Every line of the records that contains the string "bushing" counts once; give the total and nothing else.
--- DATA FOR THIS EXERCISE Enclosed Below ---
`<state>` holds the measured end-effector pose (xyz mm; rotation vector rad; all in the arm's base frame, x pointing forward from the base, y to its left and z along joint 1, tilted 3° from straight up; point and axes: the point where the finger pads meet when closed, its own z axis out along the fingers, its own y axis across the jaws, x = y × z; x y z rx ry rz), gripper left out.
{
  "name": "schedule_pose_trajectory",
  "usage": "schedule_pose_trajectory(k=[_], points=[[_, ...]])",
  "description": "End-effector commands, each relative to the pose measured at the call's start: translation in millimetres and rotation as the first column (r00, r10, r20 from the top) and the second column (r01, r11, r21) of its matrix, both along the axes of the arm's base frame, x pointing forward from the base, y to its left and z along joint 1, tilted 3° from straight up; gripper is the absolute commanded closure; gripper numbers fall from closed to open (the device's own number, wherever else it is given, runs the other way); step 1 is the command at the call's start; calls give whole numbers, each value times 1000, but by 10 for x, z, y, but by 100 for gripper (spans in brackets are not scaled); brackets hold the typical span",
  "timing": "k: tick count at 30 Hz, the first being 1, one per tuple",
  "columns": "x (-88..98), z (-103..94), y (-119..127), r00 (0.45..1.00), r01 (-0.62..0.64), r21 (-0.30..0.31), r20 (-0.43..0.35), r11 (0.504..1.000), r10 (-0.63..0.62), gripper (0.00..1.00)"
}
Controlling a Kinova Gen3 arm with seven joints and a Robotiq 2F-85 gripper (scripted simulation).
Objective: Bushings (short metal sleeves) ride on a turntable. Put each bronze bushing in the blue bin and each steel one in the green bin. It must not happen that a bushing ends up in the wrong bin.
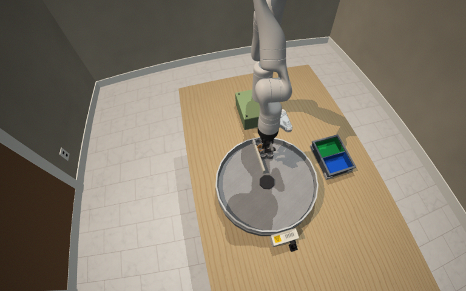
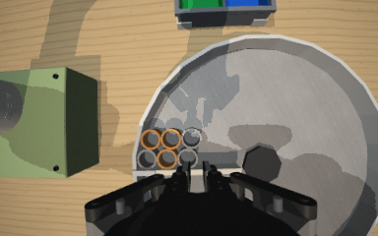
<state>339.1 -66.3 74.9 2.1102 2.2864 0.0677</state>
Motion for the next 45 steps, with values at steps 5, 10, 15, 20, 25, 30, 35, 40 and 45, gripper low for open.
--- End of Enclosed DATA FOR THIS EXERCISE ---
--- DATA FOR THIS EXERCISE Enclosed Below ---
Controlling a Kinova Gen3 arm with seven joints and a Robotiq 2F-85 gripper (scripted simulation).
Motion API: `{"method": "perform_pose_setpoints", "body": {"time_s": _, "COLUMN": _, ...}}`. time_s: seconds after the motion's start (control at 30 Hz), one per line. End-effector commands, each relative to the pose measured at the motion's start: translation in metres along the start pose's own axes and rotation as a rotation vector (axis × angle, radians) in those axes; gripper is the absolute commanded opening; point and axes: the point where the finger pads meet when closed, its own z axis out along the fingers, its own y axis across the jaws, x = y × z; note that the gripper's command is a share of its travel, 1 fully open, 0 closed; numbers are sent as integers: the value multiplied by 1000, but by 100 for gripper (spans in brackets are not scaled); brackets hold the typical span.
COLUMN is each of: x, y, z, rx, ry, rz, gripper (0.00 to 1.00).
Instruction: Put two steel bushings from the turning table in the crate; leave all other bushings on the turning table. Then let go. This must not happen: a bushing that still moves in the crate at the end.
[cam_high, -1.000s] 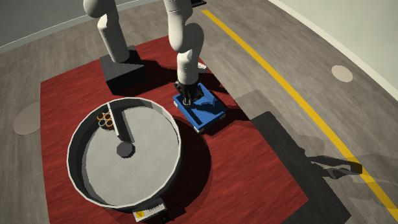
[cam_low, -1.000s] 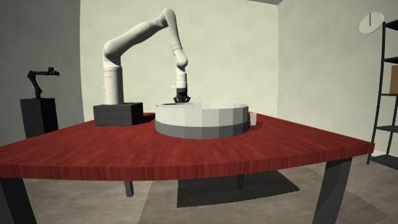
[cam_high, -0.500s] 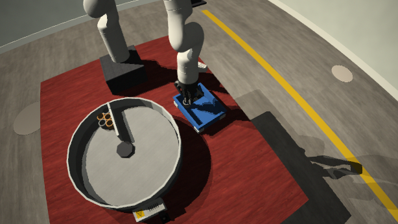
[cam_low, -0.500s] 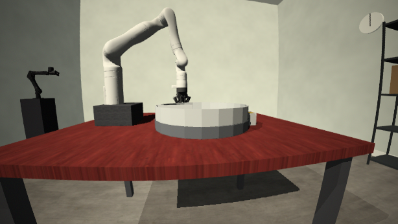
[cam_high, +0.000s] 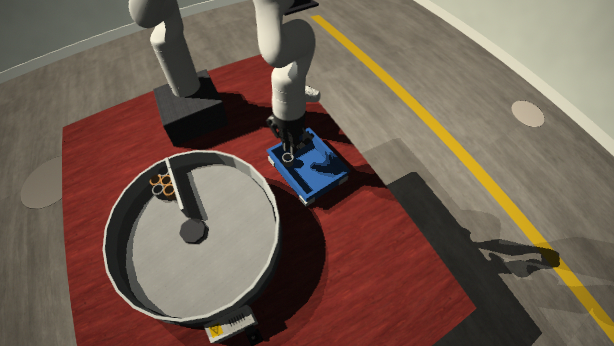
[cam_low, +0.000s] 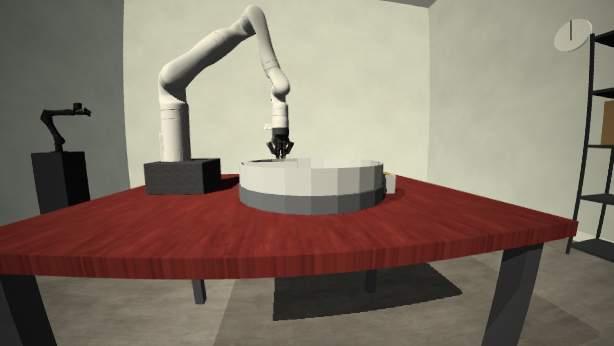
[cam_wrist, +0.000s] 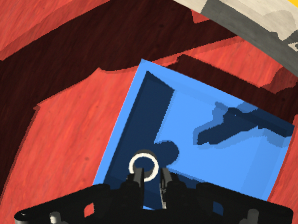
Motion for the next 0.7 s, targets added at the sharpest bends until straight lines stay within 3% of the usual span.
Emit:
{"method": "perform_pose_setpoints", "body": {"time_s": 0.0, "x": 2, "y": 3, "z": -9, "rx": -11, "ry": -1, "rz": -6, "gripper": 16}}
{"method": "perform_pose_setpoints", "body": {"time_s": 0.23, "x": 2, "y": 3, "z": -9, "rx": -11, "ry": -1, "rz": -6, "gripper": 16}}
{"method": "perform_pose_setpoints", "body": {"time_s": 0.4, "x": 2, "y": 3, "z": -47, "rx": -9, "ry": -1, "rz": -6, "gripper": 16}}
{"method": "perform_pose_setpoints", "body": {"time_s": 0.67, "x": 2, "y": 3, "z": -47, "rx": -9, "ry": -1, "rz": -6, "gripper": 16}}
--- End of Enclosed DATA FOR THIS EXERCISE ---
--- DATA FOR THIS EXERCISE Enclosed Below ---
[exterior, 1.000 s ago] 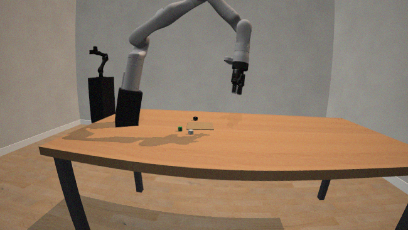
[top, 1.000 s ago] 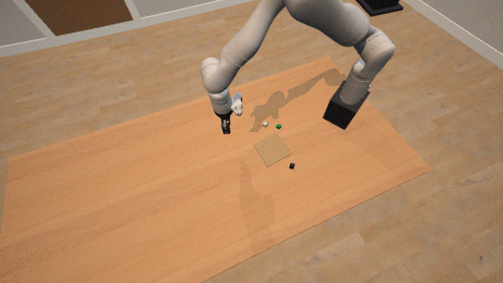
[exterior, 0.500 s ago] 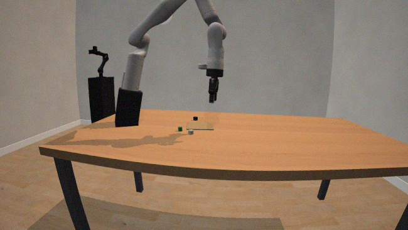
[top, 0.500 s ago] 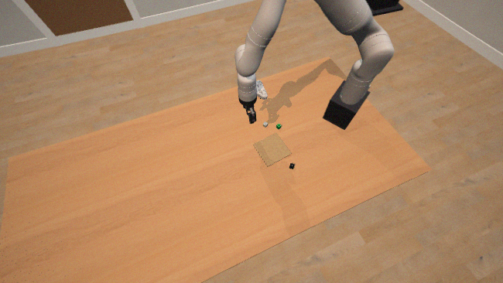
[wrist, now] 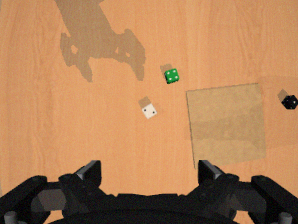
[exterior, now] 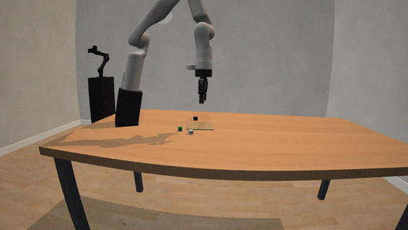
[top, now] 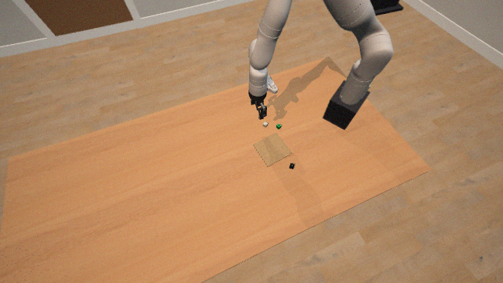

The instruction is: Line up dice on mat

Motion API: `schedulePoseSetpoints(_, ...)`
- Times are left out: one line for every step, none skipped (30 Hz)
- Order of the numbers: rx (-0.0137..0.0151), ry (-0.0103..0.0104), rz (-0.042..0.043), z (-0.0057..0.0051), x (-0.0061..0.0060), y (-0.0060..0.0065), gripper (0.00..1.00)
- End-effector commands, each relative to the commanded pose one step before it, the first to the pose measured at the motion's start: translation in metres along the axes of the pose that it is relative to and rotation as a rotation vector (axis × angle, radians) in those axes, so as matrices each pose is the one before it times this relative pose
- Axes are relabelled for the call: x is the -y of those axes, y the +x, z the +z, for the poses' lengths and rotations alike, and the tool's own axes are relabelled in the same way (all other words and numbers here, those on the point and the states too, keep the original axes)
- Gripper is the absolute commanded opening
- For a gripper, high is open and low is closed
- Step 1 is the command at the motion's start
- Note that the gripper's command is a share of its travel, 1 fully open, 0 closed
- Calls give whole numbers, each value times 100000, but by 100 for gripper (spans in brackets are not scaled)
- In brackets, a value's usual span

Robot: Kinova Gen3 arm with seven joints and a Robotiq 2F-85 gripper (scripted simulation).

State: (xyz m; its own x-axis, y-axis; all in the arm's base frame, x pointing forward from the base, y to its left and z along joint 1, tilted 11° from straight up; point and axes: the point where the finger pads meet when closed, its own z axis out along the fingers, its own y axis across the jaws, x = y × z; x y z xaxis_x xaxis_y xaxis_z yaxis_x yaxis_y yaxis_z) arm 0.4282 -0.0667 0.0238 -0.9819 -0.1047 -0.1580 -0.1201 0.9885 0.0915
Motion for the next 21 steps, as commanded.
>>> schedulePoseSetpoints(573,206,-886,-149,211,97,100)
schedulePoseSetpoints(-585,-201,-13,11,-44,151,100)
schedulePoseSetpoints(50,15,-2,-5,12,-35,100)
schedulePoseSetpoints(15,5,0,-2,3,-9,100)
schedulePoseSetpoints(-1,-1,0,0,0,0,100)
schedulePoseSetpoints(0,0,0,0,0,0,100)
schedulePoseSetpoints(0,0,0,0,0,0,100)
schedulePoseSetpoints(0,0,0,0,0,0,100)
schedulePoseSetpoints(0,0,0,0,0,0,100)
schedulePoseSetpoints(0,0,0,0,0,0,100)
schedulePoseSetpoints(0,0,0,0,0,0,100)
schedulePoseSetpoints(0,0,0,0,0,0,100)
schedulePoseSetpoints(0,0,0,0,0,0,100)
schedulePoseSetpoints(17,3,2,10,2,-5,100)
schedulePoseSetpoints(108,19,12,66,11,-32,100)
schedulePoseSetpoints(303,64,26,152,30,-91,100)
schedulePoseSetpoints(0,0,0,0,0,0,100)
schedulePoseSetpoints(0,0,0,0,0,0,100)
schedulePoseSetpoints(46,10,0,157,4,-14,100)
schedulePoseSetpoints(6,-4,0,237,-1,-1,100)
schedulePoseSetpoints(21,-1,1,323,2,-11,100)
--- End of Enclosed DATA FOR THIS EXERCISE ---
EXERCISE RESPONSE :: 2